**YOUR OBJECTIVE**
Here the job is to return only the lines of the material, exactly, from the first one to the line with "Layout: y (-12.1".

**INPUT FOR THIS TASK**
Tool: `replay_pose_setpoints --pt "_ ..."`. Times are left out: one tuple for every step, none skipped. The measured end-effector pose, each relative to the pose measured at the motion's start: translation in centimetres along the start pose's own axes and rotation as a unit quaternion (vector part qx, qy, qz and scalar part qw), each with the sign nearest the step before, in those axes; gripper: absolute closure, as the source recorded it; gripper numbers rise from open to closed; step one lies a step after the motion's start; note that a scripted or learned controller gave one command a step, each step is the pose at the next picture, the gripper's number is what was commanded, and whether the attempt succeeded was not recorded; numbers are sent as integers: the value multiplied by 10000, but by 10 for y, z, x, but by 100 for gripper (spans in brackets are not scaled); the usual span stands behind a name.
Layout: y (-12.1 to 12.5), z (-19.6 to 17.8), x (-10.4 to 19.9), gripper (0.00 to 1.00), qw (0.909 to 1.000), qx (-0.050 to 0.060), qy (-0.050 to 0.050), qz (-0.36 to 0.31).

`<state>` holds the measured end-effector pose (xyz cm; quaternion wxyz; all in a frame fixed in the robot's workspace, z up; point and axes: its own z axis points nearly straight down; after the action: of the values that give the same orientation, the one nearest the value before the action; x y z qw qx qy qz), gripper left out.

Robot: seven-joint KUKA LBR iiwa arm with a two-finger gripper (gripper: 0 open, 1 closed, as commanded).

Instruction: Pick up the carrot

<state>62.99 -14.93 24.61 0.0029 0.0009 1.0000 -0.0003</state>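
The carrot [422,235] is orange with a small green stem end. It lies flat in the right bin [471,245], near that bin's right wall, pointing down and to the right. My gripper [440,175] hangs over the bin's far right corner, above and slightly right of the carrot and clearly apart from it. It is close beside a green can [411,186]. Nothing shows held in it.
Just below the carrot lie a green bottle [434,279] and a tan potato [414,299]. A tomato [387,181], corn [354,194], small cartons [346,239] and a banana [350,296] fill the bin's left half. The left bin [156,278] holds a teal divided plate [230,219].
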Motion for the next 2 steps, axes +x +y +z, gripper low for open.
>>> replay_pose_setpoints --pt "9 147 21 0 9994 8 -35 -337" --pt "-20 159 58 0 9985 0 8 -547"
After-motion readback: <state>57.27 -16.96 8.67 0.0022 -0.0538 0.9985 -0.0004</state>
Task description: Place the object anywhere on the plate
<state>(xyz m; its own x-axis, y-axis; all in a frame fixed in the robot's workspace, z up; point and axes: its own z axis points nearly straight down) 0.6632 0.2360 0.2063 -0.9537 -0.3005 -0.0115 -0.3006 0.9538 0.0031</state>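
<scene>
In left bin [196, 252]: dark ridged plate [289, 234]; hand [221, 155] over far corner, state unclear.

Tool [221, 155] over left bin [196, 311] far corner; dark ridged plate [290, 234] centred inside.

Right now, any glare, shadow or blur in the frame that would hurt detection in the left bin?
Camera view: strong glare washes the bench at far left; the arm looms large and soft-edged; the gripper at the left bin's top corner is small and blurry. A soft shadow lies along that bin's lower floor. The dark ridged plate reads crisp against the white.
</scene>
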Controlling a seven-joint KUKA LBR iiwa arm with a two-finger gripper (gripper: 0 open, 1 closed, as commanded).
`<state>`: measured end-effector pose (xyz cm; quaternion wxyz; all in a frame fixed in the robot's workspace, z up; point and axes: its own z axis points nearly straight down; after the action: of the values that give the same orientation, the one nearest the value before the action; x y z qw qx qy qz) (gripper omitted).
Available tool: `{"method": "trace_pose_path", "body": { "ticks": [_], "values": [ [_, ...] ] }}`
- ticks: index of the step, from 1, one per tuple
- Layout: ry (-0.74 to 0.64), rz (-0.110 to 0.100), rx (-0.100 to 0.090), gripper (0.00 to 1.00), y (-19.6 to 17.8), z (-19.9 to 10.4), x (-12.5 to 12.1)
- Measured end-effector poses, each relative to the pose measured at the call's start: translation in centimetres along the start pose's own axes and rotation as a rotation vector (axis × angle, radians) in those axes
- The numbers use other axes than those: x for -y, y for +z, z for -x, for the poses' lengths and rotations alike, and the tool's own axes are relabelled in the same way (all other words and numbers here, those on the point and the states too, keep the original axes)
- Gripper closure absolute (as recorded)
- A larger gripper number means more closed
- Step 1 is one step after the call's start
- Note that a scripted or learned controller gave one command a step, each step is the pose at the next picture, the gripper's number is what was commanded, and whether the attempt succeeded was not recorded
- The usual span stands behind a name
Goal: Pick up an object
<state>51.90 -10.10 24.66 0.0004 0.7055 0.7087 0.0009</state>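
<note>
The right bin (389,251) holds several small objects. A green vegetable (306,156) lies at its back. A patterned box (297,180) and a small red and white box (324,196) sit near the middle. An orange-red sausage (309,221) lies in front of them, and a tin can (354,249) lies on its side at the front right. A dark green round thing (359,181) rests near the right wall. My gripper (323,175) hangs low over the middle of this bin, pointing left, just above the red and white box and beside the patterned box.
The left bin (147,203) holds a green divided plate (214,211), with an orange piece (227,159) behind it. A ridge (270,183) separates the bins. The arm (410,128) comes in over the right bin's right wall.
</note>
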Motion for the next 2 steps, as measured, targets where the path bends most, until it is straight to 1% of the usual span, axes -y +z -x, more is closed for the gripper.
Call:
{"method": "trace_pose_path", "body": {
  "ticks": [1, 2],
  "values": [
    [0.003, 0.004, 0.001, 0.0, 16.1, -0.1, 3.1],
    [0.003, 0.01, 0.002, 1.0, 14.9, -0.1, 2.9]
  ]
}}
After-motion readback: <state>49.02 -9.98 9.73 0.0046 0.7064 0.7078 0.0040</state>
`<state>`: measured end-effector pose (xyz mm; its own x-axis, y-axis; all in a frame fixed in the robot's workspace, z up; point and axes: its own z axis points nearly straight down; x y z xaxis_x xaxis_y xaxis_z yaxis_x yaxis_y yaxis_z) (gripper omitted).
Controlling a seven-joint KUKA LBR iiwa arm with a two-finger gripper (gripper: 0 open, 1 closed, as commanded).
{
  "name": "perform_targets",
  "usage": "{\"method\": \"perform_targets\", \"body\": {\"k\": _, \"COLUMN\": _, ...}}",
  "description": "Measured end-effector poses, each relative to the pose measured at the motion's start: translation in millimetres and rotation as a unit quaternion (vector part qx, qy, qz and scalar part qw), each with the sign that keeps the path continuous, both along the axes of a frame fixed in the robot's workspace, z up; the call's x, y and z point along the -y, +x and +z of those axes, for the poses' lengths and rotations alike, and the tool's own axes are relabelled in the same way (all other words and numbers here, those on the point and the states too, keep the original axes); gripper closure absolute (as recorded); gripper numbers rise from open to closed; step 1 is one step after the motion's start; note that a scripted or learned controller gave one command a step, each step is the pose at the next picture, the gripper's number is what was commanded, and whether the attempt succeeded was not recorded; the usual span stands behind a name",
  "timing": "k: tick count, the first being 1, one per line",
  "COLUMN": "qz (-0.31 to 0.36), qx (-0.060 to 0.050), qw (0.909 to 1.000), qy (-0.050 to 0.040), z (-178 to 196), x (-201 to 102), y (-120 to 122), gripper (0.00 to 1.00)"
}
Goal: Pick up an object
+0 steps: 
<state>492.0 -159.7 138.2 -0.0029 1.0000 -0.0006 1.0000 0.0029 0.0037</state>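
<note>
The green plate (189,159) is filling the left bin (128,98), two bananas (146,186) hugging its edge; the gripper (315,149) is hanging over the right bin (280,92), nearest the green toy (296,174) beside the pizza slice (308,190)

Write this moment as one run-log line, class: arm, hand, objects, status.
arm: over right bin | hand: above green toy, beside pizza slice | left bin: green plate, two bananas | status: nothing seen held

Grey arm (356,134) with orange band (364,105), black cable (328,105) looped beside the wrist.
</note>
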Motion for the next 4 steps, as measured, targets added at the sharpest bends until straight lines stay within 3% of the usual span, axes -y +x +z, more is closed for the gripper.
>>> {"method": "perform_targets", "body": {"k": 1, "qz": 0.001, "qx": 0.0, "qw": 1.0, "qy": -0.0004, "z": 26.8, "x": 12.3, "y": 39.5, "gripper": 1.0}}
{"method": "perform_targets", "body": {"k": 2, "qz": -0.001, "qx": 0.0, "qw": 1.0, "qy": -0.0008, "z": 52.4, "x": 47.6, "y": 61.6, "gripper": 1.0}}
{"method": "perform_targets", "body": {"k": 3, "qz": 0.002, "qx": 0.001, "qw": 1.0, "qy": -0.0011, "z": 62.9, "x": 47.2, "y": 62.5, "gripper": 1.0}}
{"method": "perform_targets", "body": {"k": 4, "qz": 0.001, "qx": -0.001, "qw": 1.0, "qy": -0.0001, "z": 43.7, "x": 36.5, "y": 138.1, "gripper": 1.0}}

**COMPLETED TASK**
Tool: `replay_pose_setpoints --pt "_ ..."`. Times are left out: one tuple for every step, none skipped. The measured end-effector pose, each relative to the pose measured at the motion's start: translation in centimetres along the start pose's own axes and rotation as a unit quaternion (vector part qx, qy, qz and scalar part qw), each with the sign nearest the step before, in those axes; gripper: absolute closure, as the source recorded it; gripper numbers rise from open to closed; step one lies a step after the motion's start; note that a scripted or learned controller gave one command a step, each step is the pose at the next picture, the gripper's number is what was commanded, and whether the attempt succeeded was not recorded; numbers are sent as integers: the value multiplied by 10000, but by 10 for y, z, x, but by 100 for gripper (spans in brackets are not scaled); the usual span stands behind a name.
Layout: y (-12.1 to 12.5), z (-19.6 to 17.8), x (-10.4 to 19.9), gripper (0.00 to 1.00), qw (0.909 to 1.000), qx (-0.050 to 0.060), qy (-0.050 to 0.050), qz (-0.36 to 0.31).

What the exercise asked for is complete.